§ **What you have to do**: Scan the data. Collect each line that contains the word "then".

§ **Listed entries**:
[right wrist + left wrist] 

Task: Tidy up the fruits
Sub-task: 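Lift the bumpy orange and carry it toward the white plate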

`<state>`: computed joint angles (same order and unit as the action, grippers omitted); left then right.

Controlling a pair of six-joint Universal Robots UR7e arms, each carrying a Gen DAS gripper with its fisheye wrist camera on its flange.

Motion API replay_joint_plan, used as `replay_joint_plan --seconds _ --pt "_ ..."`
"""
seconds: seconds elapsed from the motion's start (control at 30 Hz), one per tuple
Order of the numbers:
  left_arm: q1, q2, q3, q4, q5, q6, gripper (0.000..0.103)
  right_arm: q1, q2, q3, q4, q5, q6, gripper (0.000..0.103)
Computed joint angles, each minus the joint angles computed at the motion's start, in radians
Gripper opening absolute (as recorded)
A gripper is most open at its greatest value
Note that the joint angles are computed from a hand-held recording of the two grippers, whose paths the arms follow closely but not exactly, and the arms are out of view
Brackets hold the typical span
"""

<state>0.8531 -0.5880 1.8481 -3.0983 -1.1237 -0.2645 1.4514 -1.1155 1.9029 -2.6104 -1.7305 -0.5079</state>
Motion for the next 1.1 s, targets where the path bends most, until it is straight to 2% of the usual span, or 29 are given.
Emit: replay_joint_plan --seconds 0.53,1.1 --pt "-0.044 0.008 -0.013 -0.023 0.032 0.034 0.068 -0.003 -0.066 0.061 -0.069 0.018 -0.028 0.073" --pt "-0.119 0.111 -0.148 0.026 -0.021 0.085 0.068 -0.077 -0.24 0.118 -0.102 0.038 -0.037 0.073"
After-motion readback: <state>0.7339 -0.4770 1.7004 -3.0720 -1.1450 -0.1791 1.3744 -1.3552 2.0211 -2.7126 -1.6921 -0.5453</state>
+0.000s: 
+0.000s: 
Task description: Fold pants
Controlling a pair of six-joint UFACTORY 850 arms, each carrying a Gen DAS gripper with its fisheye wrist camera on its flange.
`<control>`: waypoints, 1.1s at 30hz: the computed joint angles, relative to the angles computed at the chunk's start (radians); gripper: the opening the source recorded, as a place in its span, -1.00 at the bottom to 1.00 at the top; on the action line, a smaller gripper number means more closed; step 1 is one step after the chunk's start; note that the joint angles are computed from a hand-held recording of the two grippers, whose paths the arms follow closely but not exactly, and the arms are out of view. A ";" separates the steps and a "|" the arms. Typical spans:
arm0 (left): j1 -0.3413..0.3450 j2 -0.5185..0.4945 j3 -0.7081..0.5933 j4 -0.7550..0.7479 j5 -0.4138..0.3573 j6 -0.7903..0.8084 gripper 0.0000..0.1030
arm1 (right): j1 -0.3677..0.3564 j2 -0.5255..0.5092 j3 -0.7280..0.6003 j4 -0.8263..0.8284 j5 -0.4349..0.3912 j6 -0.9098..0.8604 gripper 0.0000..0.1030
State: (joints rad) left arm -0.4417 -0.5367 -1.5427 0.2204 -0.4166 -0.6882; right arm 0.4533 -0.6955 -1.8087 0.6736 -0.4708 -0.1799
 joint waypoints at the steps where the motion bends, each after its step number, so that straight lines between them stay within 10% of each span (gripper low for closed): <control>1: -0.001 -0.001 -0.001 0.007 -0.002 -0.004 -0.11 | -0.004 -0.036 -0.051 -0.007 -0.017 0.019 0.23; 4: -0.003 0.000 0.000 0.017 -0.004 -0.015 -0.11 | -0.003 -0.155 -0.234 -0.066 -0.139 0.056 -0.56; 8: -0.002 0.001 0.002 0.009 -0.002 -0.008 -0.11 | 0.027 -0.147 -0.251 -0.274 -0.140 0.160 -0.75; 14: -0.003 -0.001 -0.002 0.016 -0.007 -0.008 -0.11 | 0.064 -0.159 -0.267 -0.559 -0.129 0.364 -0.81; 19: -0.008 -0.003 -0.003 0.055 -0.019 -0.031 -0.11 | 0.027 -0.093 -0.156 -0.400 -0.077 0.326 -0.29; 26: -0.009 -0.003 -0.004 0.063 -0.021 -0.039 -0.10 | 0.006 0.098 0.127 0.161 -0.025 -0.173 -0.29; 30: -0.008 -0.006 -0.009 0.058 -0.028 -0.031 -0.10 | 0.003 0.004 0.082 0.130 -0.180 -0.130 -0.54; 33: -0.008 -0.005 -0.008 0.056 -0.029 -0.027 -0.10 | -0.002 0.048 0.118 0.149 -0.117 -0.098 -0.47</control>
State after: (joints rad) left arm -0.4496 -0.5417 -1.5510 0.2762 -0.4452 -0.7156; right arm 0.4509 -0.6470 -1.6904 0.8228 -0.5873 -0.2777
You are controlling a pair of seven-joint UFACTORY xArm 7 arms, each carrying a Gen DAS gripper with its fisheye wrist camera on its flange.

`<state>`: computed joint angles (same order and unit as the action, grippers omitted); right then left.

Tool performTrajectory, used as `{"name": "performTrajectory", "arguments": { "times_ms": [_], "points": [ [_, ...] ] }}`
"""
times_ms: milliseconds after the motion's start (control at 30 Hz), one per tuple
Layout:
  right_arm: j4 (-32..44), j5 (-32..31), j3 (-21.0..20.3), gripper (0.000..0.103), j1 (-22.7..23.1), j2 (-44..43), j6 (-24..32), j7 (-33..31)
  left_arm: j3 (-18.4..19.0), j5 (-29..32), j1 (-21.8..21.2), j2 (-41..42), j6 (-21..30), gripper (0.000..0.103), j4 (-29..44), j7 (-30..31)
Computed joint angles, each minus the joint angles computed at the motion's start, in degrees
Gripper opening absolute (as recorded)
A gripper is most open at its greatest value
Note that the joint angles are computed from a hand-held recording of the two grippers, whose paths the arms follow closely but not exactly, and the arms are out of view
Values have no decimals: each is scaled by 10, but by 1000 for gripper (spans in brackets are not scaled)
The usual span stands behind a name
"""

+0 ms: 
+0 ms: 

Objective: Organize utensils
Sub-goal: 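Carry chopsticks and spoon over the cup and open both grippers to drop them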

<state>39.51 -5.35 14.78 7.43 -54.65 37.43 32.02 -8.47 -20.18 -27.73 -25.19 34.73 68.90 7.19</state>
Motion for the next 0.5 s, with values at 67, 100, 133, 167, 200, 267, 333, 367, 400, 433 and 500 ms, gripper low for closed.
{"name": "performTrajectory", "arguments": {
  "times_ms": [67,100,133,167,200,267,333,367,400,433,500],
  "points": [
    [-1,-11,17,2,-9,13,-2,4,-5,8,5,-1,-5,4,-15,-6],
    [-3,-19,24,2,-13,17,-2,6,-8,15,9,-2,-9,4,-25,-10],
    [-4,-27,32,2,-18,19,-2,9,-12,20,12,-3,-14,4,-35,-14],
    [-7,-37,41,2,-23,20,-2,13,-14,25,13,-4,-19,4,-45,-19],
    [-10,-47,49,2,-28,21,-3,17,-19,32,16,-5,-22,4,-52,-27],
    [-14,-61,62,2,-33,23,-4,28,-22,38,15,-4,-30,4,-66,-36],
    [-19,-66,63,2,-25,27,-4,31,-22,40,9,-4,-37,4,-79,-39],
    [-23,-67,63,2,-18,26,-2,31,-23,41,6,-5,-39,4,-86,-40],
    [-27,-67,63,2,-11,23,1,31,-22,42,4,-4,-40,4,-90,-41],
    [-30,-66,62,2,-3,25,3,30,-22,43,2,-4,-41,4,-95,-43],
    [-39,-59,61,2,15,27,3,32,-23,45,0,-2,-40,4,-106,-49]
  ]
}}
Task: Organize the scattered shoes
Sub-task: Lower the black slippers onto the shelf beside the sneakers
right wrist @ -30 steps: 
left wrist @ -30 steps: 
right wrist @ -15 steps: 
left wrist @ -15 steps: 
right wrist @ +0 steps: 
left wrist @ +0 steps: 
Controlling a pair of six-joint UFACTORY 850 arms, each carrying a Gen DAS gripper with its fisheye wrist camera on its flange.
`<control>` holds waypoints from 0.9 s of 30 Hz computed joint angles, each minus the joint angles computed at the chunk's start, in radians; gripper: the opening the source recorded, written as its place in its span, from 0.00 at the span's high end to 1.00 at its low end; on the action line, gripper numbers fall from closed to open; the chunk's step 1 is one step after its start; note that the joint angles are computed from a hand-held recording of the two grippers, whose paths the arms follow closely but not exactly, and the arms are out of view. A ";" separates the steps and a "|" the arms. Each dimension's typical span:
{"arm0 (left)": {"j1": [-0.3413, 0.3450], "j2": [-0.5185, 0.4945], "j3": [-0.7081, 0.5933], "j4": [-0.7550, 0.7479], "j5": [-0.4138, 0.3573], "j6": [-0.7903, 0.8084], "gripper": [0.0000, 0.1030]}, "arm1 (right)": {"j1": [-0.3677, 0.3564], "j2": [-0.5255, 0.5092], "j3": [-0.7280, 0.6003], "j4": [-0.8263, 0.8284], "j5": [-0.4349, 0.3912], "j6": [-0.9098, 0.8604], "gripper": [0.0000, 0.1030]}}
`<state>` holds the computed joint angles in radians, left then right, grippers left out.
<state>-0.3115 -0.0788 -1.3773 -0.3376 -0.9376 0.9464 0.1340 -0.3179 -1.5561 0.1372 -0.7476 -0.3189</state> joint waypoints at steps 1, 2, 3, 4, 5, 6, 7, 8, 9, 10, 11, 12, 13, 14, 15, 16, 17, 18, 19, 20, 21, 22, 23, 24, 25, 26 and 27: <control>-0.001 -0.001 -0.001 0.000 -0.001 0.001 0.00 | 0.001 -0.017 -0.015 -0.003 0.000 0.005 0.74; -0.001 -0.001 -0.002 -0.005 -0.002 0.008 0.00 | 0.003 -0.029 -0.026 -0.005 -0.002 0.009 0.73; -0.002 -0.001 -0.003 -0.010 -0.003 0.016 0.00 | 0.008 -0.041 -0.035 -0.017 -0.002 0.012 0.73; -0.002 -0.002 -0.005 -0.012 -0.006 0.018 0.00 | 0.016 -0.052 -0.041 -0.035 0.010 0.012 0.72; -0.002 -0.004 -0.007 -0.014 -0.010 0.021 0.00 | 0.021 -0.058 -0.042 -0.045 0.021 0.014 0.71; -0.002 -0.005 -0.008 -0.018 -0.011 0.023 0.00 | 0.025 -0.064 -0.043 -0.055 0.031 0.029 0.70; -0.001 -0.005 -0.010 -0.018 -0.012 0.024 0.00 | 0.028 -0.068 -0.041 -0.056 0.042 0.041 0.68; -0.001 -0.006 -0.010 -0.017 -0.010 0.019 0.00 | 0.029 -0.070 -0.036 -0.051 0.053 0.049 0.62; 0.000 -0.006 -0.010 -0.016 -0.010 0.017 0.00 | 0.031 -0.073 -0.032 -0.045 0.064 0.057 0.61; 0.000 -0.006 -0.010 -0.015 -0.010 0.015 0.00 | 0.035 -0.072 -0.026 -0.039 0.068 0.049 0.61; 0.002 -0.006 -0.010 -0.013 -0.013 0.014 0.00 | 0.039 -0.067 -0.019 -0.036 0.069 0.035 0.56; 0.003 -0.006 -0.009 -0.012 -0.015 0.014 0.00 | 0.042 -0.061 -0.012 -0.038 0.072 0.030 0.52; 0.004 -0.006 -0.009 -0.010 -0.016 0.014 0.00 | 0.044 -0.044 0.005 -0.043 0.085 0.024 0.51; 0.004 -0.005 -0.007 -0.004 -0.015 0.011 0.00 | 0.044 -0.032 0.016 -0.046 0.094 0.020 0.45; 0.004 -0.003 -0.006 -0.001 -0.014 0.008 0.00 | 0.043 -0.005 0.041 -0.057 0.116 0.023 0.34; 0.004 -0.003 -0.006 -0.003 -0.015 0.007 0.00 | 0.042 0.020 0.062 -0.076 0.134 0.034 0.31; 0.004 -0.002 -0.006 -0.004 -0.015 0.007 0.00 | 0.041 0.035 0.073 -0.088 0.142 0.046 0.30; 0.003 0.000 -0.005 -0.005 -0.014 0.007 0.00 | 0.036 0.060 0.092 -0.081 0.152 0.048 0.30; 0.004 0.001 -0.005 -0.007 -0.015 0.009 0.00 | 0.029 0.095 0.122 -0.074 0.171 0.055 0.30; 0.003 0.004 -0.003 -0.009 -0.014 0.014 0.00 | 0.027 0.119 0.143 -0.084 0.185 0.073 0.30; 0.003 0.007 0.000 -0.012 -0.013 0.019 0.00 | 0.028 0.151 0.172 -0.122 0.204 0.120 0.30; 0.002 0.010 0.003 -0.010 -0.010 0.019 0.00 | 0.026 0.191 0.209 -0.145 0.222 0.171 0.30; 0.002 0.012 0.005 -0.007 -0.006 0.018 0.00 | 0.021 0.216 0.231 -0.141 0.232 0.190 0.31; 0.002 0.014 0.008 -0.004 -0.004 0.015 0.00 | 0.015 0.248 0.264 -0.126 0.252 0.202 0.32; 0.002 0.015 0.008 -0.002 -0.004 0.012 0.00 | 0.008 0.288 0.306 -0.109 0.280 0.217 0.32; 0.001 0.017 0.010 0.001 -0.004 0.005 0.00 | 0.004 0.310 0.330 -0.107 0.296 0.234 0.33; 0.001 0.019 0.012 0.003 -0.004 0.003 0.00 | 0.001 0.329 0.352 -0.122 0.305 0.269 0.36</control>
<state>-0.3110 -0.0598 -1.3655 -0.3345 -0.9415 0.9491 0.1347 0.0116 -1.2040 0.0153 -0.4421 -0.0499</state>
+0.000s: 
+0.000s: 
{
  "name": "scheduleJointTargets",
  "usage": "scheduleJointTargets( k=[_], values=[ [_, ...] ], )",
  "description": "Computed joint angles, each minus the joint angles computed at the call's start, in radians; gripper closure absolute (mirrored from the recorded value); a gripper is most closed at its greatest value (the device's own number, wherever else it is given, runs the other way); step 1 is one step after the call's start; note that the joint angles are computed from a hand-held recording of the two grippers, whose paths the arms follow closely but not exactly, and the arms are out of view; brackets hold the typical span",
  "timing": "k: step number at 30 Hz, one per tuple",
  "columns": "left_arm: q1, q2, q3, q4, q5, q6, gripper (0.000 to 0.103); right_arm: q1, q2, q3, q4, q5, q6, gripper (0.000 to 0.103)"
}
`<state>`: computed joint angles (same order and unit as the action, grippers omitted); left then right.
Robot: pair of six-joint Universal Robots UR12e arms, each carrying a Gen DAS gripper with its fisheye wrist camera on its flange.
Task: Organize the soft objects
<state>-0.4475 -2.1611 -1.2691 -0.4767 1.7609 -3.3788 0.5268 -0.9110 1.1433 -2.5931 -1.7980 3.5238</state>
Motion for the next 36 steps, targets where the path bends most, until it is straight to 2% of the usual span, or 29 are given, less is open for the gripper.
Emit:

§ **Problem solution**:
`<state>`: computed joint angles (same order and unit as the action, grippers omitted); left then right.
`<state>`: computed joint angles (same order and unit as the action, grippers omitted); right then left.
`<state>` holds the computed joint angles in radians, left then right, grippers left out.
`<state>`: computed joint angles (same order and unit as the action, grippers omitted); left then right.

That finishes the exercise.